12/14/2009, With drinking, what have I accomplished this last year?

Woke up @ 5:30 am and in a good mood. Had a good breakfast and then a morning meeting, I broke down a bit when it came to talking about my family. I am finding it hard to admit my guilt in rearguards to my family and the things I’ve done to them while drinking. I feel so bad for how I emotionally have been neglecting my children and Husband. I guess it’s part of the process of getting in touch and learning about this whole process. It’s almost dinner time so I am going to start reading my 12-step book that they gave me (I am suppose to read 10 chapters between 2 books by Friday).

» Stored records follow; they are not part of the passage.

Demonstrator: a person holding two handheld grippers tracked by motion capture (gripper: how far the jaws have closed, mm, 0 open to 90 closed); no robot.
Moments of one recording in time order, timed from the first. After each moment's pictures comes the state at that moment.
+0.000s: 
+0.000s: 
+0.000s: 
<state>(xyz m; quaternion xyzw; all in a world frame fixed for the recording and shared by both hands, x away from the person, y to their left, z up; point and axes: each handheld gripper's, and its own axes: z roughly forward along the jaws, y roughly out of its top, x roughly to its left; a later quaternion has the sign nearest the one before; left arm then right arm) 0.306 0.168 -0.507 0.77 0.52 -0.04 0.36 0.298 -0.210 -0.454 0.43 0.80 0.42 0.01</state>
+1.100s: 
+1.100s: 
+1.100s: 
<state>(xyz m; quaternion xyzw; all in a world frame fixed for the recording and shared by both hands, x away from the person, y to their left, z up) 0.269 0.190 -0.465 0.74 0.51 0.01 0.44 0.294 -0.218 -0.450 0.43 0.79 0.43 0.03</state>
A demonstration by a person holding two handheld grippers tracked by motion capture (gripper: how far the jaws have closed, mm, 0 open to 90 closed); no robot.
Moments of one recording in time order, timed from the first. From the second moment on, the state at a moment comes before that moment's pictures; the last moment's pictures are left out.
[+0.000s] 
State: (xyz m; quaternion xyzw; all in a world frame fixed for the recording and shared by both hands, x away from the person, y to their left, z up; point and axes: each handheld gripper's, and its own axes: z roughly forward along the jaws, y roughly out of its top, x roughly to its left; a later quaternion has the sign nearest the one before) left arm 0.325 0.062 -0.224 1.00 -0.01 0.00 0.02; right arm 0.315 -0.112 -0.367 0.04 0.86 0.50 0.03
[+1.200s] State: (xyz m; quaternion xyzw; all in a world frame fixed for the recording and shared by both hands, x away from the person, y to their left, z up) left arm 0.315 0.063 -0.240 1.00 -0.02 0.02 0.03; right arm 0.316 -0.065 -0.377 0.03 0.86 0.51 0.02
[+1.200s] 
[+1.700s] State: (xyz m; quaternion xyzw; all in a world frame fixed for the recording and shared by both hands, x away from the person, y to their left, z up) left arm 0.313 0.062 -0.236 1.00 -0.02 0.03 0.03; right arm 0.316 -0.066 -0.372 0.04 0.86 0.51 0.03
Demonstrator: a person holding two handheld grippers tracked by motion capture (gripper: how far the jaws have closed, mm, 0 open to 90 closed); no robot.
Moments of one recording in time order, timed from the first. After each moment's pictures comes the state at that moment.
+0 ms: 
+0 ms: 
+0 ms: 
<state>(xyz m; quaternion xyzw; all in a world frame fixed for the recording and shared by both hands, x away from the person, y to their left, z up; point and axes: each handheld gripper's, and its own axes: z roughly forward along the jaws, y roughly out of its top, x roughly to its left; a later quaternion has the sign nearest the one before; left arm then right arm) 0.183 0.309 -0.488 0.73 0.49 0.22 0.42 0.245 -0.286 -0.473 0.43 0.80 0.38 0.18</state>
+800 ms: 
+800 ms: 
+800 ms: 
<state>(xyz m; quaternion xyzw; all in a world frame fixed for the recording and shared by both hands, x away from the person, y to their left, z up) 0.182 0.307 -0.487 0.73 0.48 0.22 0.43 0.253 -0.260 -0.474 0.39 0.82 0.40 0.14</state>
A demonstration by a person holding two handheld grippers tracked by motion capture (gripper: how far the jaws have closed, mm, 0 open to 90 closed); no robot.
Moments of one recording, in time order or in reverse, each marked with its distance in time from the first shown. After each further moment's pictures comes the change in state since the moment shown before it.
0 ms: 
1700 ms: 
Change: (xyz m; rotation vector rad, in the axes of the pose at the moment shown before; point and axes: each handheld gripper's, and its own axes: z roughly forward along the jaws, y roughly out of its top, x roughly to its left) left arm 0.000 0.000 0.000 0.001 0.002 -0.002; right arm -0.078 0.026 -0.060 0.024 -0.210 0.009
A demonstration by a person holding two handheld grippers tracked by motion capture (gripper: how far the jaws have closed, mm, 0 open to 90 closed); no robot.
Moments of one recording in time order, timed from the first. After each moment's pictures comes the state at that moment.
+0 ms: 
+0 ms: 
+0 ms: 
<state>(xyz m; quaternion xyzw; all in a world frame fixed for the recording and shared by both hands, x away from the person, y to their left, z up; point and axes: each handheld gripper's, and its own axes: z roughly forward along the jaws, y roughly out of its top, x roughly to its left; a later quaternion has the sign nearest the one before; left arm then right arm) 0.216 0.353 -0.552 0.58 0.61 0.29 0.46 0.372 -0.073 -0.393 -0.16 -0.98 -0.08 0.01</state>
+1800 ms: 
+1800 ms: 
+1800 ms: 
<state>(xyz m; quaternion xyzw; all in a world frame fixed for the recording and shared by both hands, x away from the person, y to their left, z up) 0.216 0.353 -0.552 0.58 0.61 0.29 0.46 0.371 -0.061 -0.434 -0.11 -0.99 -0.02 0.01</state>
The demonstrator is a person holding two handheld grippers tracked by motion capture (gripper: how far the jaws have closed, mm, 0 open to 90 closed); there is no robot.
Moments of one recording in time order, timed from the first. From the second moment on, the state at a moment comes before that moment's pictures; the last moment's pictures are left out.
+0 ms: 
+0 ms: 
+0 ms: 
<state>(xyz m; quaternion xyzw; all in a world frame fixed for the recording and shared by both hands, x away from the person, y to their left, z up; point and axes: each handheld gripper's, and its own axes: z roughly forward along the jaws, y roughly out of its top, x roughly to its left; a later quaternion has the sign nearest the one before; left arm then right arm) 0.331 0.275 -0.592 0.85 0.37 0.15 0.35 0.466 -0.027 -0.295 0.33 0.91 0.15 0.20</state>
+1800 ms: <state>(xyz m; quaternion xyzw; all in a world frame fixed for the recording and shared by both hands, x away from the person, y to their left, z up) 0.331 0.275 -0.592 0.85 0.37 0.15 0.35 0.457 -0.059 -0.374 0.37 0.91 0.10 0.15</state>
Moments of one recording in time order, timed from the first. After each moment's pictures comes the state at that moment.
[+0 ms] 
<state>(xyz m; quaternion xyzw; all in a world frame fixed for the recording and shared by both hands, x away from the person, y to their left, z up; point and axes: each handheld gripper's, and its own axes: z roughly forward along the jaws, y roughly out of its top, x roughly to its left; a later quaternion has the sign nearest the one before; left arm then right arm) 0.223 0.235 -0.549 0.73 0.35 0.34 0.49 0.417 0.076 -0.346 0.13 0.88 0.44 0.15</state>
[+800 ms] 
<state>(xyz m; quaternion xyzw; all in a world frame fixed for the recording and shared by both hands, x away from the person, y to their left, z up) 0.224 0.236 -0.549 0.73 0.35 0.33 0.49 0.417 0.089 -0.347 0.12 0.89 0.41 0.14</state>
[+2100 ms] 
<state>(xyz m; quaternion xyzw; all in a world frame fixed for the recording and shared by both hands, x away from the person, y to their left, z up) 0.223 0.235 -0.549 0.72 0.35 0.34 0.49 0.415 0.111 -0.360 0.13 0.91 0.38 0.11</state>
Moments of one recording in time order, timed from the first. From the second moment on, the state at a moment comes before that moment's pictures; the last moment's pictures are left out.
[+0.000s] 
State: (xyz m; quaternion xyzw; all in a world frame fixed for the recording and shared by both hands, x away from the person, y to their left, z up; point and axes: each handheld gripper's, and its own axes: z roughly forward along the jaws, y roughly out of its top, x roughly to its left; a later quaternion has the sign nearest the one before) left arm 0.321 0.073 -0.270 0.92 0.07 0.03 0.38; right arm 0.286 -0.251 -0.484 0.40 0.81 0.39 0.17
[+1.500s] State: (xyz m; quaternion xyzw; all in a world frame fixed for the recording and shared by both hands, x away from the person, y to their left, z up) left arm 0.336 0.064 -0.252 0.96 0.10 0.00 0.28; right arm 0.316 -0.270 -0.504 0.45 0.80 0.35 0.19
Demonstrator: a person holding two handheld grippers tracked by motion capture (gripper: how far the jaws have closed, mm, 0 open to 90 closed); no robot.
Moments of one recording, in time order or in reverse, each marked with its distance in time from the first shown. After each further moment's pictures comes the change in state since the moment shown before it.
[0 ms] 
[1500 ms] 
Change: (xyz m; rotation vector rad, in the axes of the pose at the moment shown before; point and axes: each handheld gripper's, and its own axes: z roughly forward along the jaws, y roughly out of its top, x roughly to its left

10:11pm, Evening lecture went well. The speaker was pretty funny, he is a former pot smoker and drinker, stayed sober for 15 years and then fell off the wagon several times over the years.

What I gained from the lecture was:

“By the time you relapse, something was already set in motion” and to make sure you do your steps, meetings and readings.


My WOW moment during the lecture was when he said:


“With drinking, what have I accomplished this last year?”

Emotionally today I am feeling ok. I kind of got scolded by one of the woman in the unit today because her son called and I didn’t write down the message, mind you it was the first time I answered the phone. I got upset and started crying about it, I guess I am being a little sensitive and irritable about it, in regard to what’s going on I am sure it’s expected. So I took a bath tonight hoping it would help relax me, but the tub is so shallow it kind of made it hard, plus the water kept draining out of the tub..lol

I guess tomorrow I have my Butterfly ceremony, Which I guess is something they do to welcome you into the sisterhood of the unit (I will leave the unit name out for the privacy of the other woman). Well I suppose I should head off to bed realizing that I am craving beer at the moment. I am sitting in the TV room and am assuming it’s because it late, I’m watching TV and pretty much at home if I was doing this I would be drinking. Should I get up and walk away? or just deal with it? I’m just not sure how this all works yet.

Well I am going to go out for a smoke then get some reading done before going to bed.